The former USSR capably took the lead in the initial phase of exploration. Effectively, the USSR rejected the 1967 Treaty and its articles concerning the use of international law in space, especially the belief in the UN being the arbitrator of space placement ‘Mir’ is the prime example of the Soviet belief in the benefits space can confer. Russia has fallen from such heady heights to become the an unequal member in the ISS construction programme, failing to supply parts on time, falling into organisational chaos and consistently clamouring for more American financial aid. America’s present status and its past experience has guaranteed it its position in the lead of the ISS, subordinating European space efforts, the efforts of the Japanese and taking pity on Russia. Since the ‘Mars Rover’ project, it has only been a question of time till America took the substantial step of beginning a fullscale space programme.

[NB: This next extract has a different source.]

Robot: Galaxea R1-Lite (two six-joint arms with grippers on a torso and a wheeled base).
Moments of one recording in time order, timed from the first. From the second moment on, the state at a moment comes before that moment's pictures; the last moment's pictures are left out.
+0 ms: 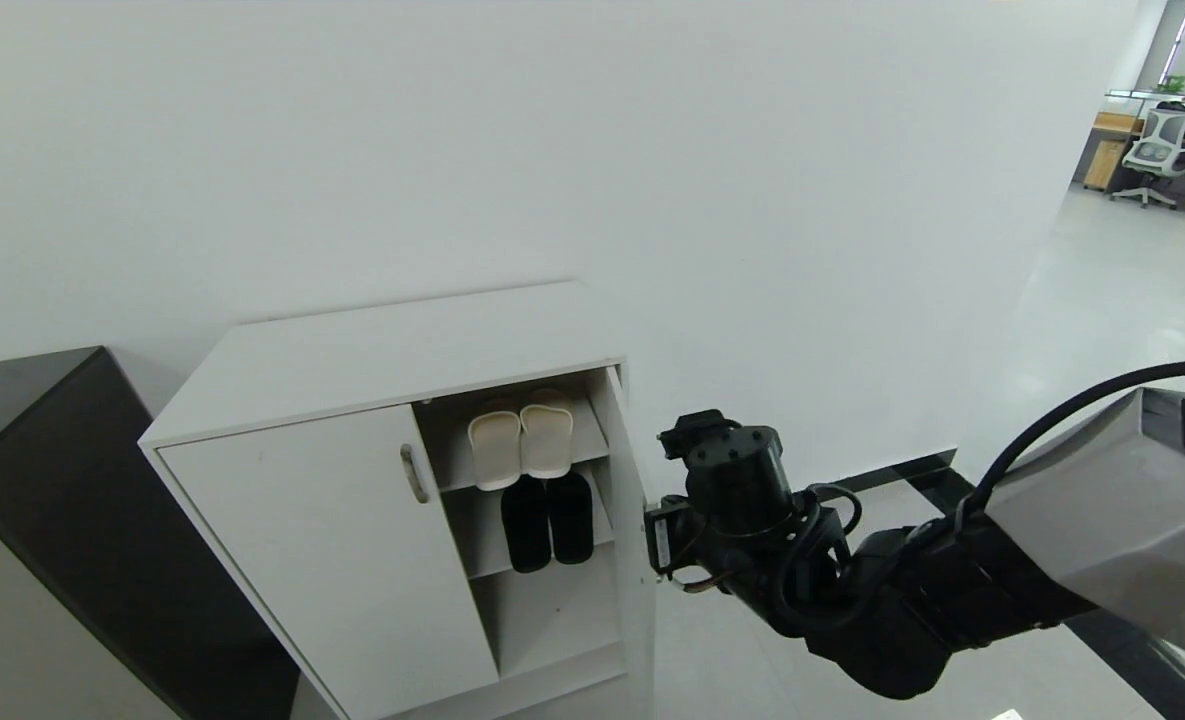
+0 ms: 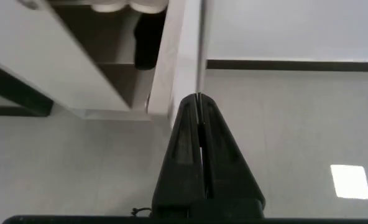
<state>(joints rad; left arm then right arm) 0.00 0.00 0.00 0.00 -0.02 -0.02 0.84 2.11 -1.05 -0.64 -0.38 0.24</state>
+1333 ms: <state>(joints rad) 0.00 0.00 0.00 0.00 -0.02 -0.02 0.85 1.92 -0.83 -0.76 -0.13 0.14</state>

The creation of space law, even though dominated by commercial interests at present, has been concerned with the strategic implications of a lunar base, off-Earth control systems and the placement of weapons since the 1967 treaty; after 30 years we will now see the creation of a station which must adhere to these once unknown guidelines. The UN may well have to prepare itself for a boom in the space industry and in the placement of orbital objects sparked by ‘Alpha’s’ creation after the year 2000 – that will be the beginning of the first ‘space-age’.

An Evaluation of Space Station ‘Alpha’

The heritage of orbiting space structures does not lend confidence to the observer of the present process, regardless of its co-operative nature; the American platform‘Skylab’ fell to Earth in 1979, the Russian station ‘Mir’ was built to last five years and has now orbited for twelve, despite its regular fires, electricity failures, blocked lavatories and collisions – next year it will probably be abandoned, the first relic in space.

Space has been an essentially military sphere for too long, ‘Alpha’ may well break this tradition, but many observers fear that the industrialisation of space may result in vehicles carrying the sponsorship of Ronald McDonald as opposed to NASA. Hopefully in the future, we may be able to bring a diplomatic maturity to space politics, for to take terrestrial grievances out into the stars may yet be humanity’s greatest crime.

Sooner or later, very possibly in our life times, we will see the creation of Moon, and then Mars, colonies; this will be a time of great ruction in politics, as theories are adapted and we search for solutions to new governmental problems. I, for one, look forward to seeing this.

The International Space Station will be the first orbiting craft to provide a gateway to new frontiers, a craft which will partially fulfil the need of men and women to explore the unknown, to understand space and apply that knowledge to terrestrial problems. It can serve as a symbol of unity or of disunity, it may crash from the stars, it may become obsolete as events pass it by, or it may simply have to wait another 14 years if construction schedules fall any more behind; the fact that it has been used as a diplomatic tool by the Americans cannot sully its significance in history.

At the earliest ‘Alpha’, or whatever is its final name, will be open for business by the year 2004. A lot could happen before then.


Endnotes

  1. The Russians have consistently disagreed with any name suggested for the station, especially ‘Alpha’, as they believe it refers to the Greek basis of Western Civilisation, and thus discriminates against them.
  2. John Glenn was of course, the first American in space as an astronaut on the Atlas Rocket project during 1962, and more recently, a major political force in advising for further space investment.